The Abaco Islands in the Bahamas were hit with winds up to 350kmh. Photo / Daniele Volpe, The New York Times
The roof had blown clean off. Outside, the ocean surged, swallowing the land. Brent Lowe knew he had to escape — and take his 24-year-old son, who has cerebral palsy and can't walk, with him.
But Lowe had another problem. He's blind.
So he put his grown son on hisshoulders, then stepped off his porch, he said. The swirling current outside came up to his chin.
"It was scary, so scary," said Brent Lowe, 49.
Clutching neighbours, he said he felt his way to the closest home still standing. It was five minutes — an eternity — away.
Stories of unlikely survival have slowly emerged in the days since Hurricane Dorian hit the Bahamas, pummelling the islands of Grand Bahama and Abaco for days before moving toward the Atlantic Seaboard.
While the damage has been visible from above, the full human toll is still far from certain, with 23 deaths confirmed so far and authorities warning that the real number may be much higher.
The death count "could be staggering," Dr. Duane Sands, the minister of health, said Thursday.
Some neighbourhoods have been reduced to rubble, almost entirely flattened by the storm. In others, 95 per cent of homes have been damaged or destroyed.
Thousands of people are now homeless, taking refuge in gymnasiums or churches, and authorities are bracing for an influx of bodies as the extent of the destruction becomes clear.
"We are embalming bodies so that we have more capacity as new bodies are brought in," Sands said. "We need to get coolers into Abaco and Grand Bahama, because we believe that we may not have the capacity to store the bodies."
Sandra Cooke, a resident of Nassau, the capital, said her sister-in-law had been trapped under a collapsed roof in the Abaco Islands.
At first, her brother couldn't find his wife — then the family dog detected her in the rubble. When there was a break in the storm, neighbours helped free her.
"She was trapped under the roof for 17 hours," Cooke said. She hired a private helicopter service to bring the rescued woman to Nassau, she said.
When Hurricane Dorian first made landfall Sunday, Lowe recalled, all of its fury seemed to bear down on him.
The storm raging outside was one of the most powerful ever to sweep through the Atlantic. Its eye was approaching, and the group of eight people inside Lowe's cement house was particularly vulnerable.
In addition to Lowe and his disabled son, neighbours whose homes had already been destroyed were also sheltering there. Among them were two children.
As the storm howled around them, Lowe said, the roof began to lift off, then slap back down. Abaco withstood sustained winds of up to 185 mph (297kmh) that day, with gusts that reached 220 mph (354kmh). The group sought safety in the bathroom, where they huddled together and prayed, hoping for relief. Lowe's son was nestled inside the bathtub, he said.

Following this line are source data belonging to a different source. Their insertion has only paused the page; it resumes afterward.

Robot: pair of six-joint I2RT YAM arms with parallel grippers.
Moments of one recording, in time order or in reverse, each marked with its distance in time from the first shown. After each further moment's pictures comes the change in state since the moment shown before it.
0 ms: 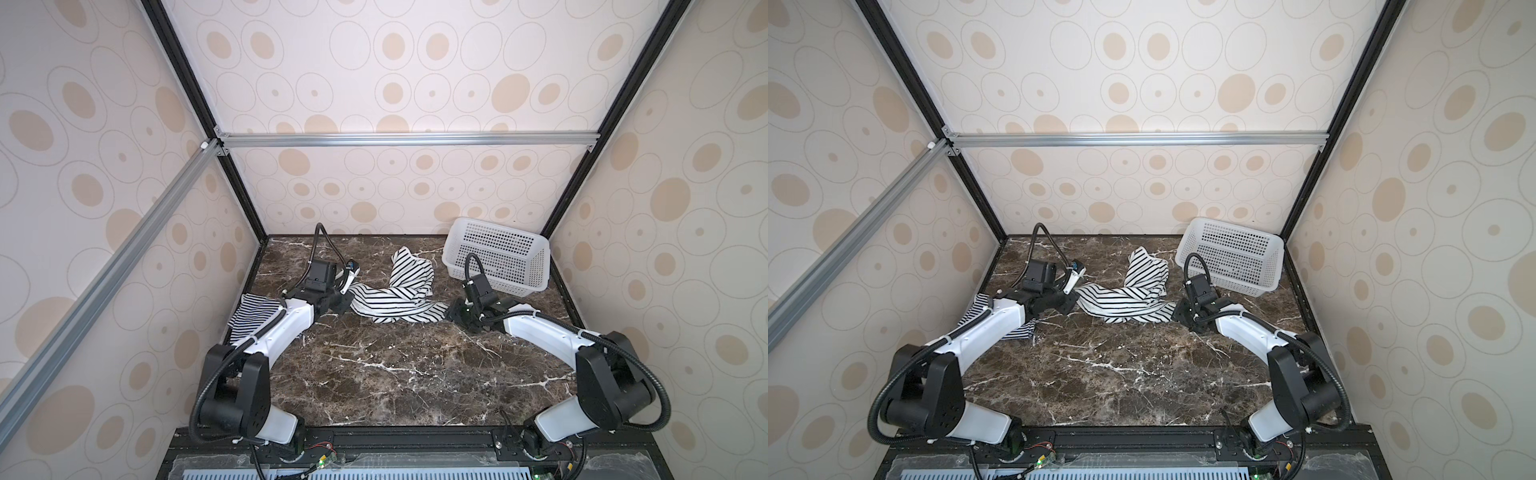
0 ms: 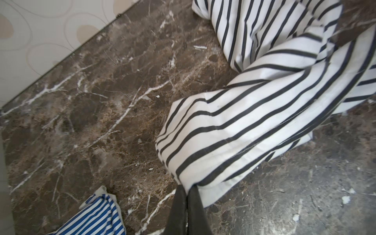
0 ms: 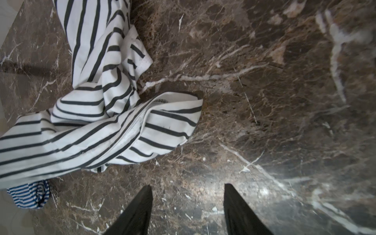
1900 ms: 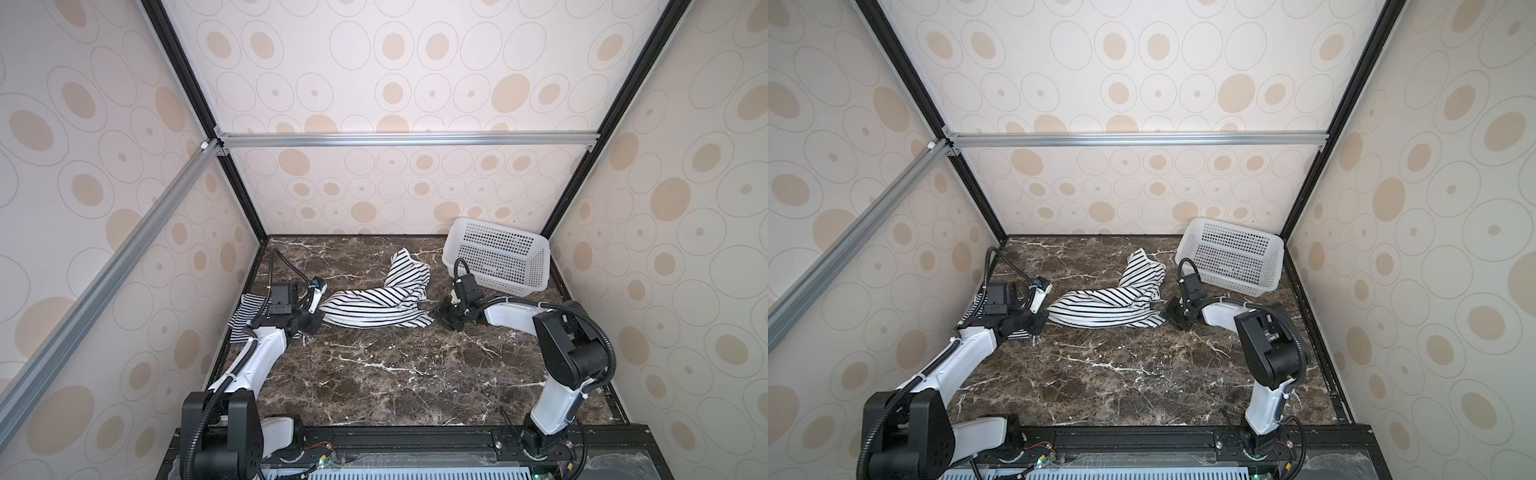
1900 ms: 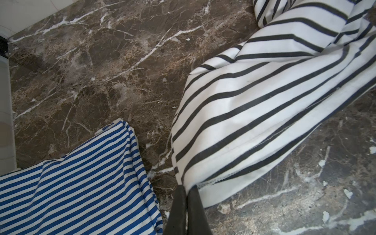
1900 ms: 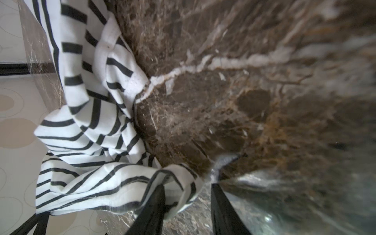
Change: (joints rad) left arm 0.284 -0.185 -0.258 0.014 0.136 0.066; right arm -0.010 0.237 0.054 0.193 -0.242 0.134
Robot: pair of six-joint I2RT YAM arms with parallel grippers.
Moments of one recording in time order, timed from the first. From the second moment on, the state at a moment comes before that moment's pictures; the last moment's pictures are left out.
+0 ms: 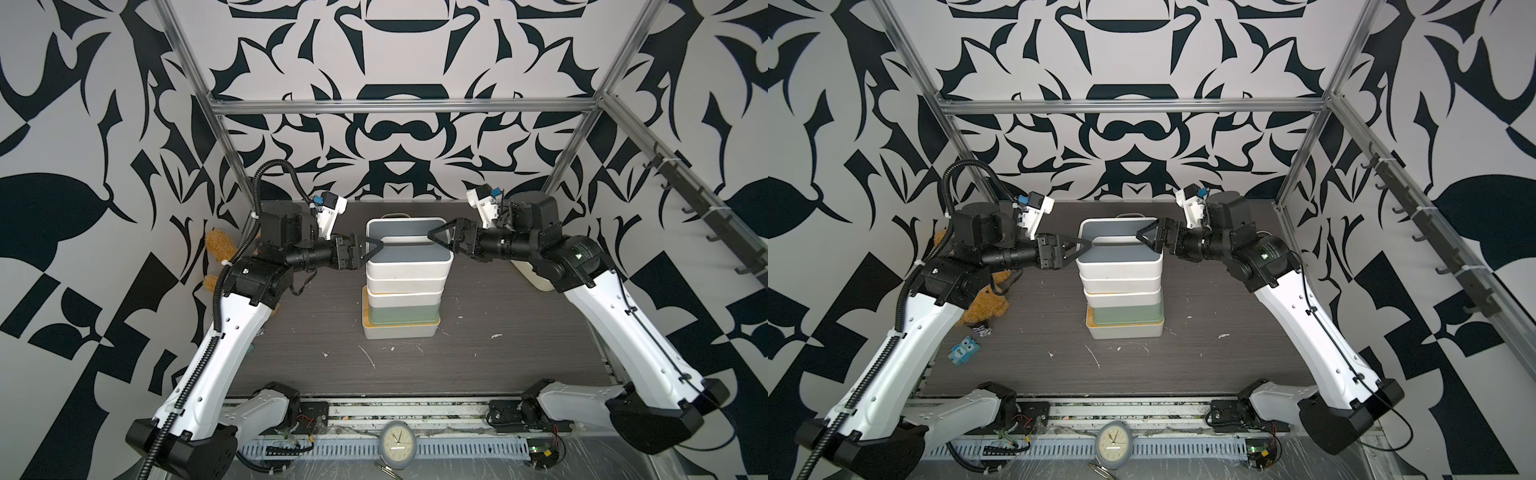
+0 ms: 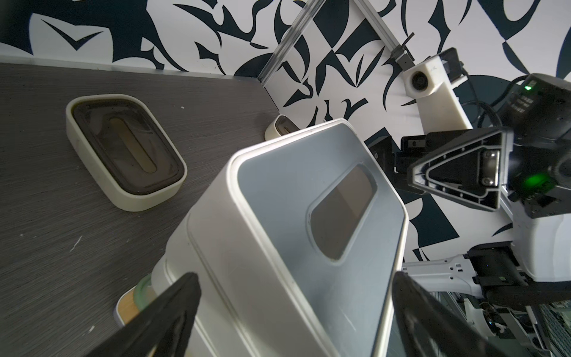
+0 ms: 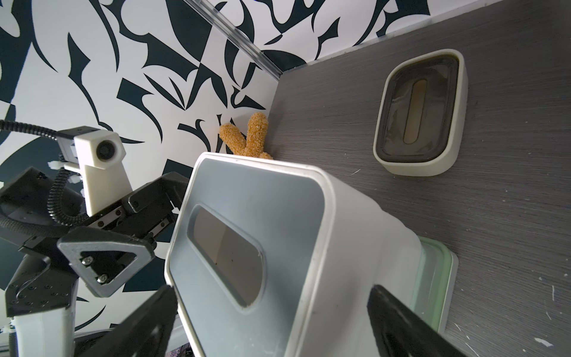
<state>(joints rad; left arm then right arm) -0.36 1.12 1.34 -0.65 0.70 -0.41 0.50 1.25 1.56 -0.80 -0.47 0.68</state>
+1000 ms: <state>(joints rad) -0.10 1.04 1.00 -0.41 0.78 -0.61 -0.03 1.66 1.41 -0.69 0.14 0.38</state>
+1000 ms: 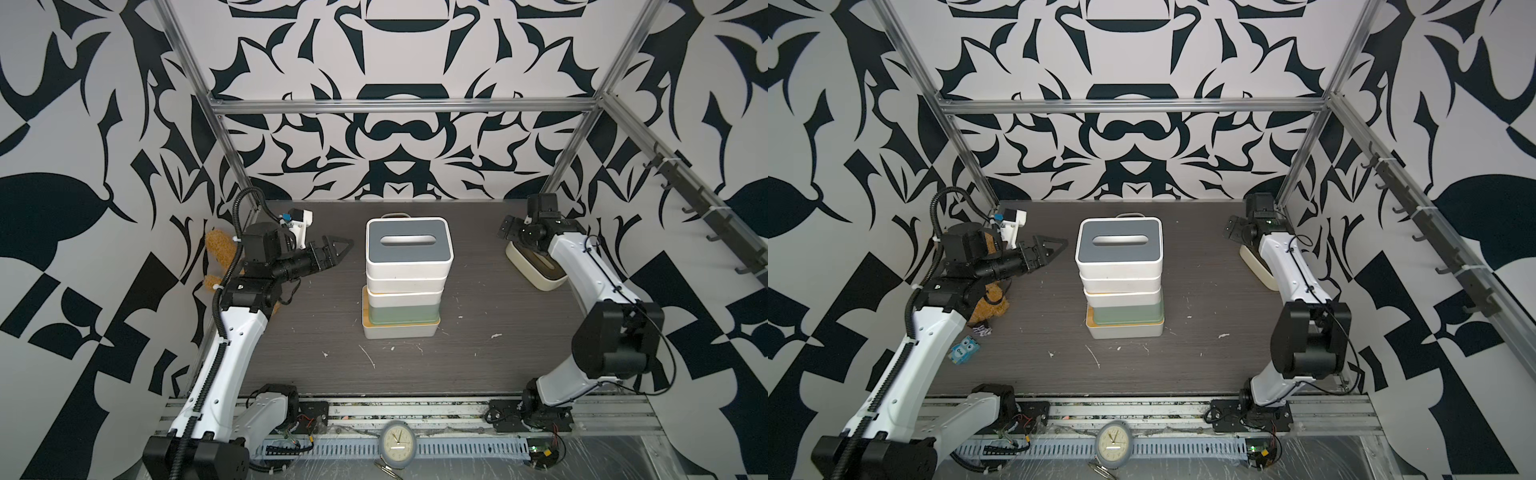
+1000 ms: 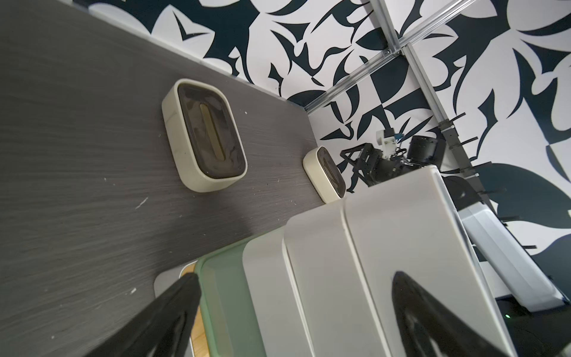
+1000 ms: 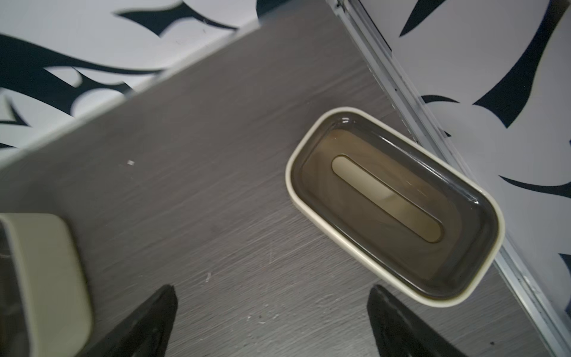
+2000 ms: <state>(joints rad) -0.08 1.05 0.94 -0.30 0.87 -0.68 -0.21 2.06 1.67 -0.81 -0.02 0.18</state>
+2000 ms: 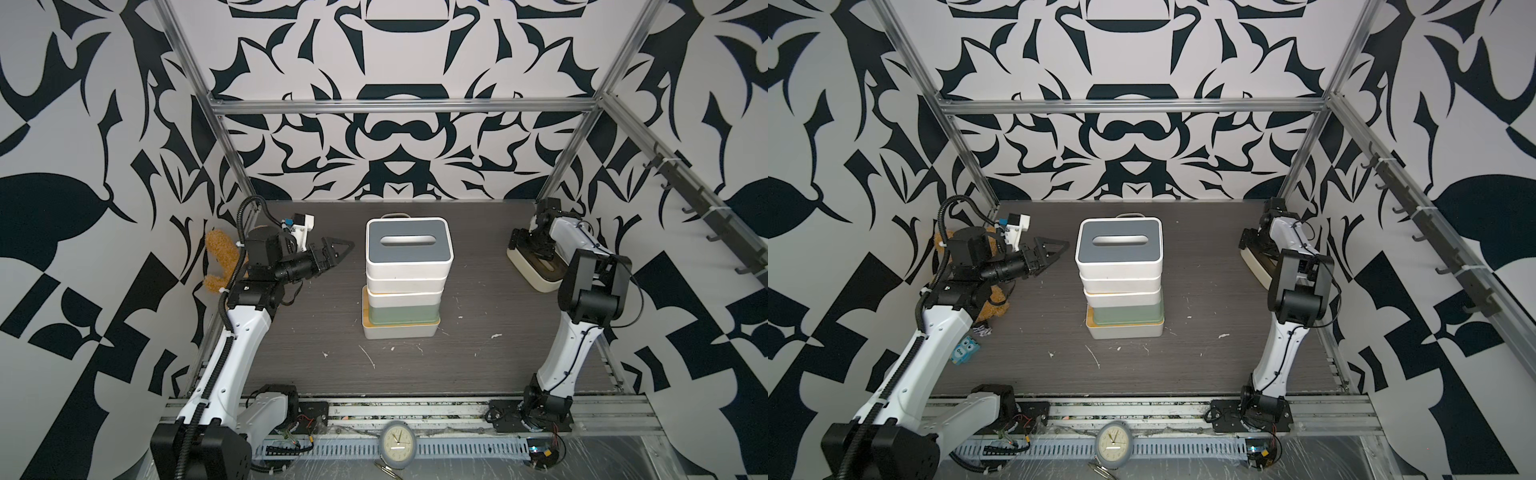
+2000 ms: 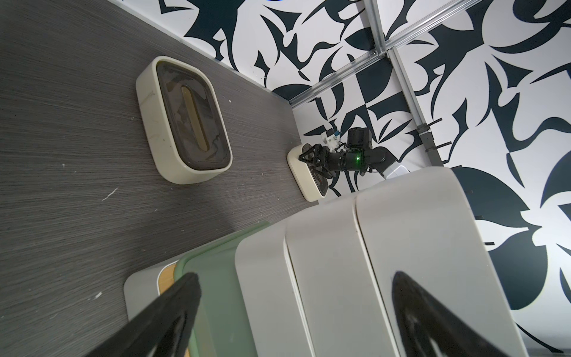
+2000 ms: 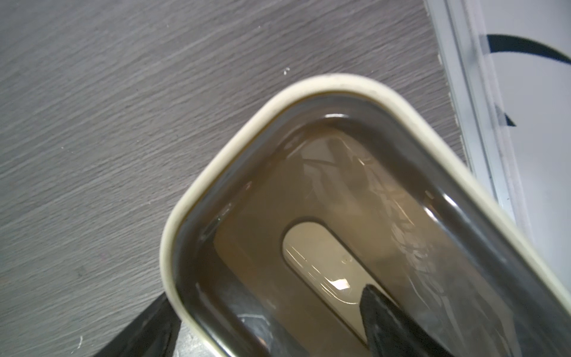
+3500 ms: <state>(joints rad) -0.08 1.05 0.94 -0.28 0.88 -0.70 -0.09 1.91 1.48 -0.90 -0.01 0.14</state>
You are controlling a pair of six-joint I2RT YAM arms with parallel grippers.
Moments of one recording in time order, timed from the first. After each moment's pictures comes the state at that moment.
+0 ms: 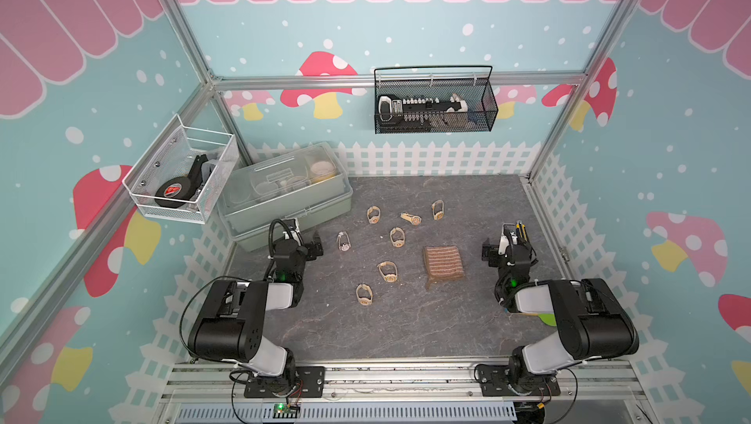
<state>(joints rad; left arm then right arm) -0.02 1.53 0.39 0.82 -0.12 -0.07 0.03 1.53 0.32 0.88 0.29 -0.10</state>
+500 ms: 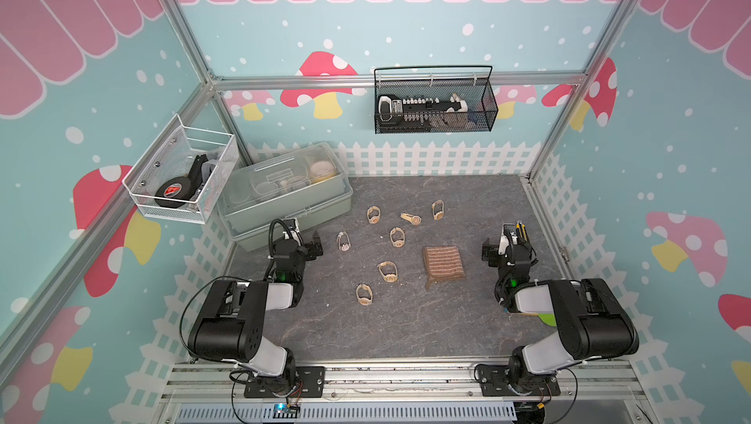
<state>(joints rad) -0.02 1.53 0.39 0.82 -0.13 -0.07 0.03 1.53 0.32 0.88 0.29 -0.10</state>
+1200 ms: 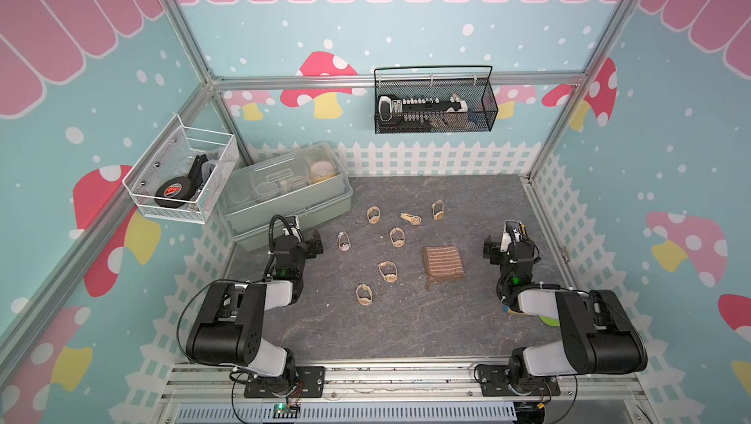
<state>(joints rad) -0.02 1.49 0.45 0.69 -0.13 -0.07 0.03 1.42 0.36 0.74 0.29 -0.10</state>
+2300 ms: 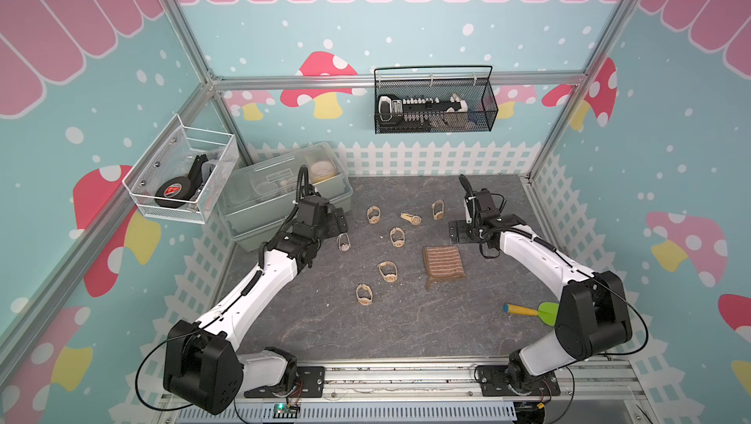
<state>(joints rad) -0.34 1.30 1.05 -0.43 -0.28 -0.46 0.32 1.55 1.16 -0.61 0.17 0.20</state>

That's when the roof flew away.
Exposed to the elements, each person had to step out into the storm. They clung to each other and set out to find refuge.
"I've never experienced anything like that in my life," said Lowe, who is no stranger to hurricanes but said he could never have imagined the terror of that day.
The group reached a neighbour's home. Lowe and his son hunkered down there for a day until a rescue bus was able to pick them up Monday and take them to a shelter.
On Tuesday night, he was evacuated to Nassau, where Brent Lowe can get the dialysis treatment he needs three times a week. His son had to stay in Abaco, in the care of Lowe's sister-in-law, he said.
"I came here with the clothes that I had on from Saturday," he said.
Although Lowe and his son are now safe, his ordeal is, in some ways, only beginning.
He didn't know if his eldest daughter made it through the storm, he said. The phone lines have been down for days, and communication with Abaco is very difficult.
"Right before we had the wind, I spoke with her," he said. "I wish I could have been able to call and ask somebody, you know, because I really was worried about them. I was worried about everybody."
Lowe is now homeless. After a lifetime on the outskirts of Marsh Harbour, the main town in Abaco — where he raised a family and worked as a butcher in a fish house until he lost his eyesight to diabetes — his home, his community and everything he built has been obliterated.
Still, Lowe wants to return to Abaco.
"I have to go," he said. "That's where my family is. My kids are there; my brothers, my sisters, they're all there."
But he is unsure of its future. The damage is catastrophic.
In the area where he lived, "90 per cent of the houses are compromised," he said. "I'm talking about roofs gone, houses totally collapsed everywhere."
He added, "I'm just wondering where we're going to live when I go back home, what I'm going to do."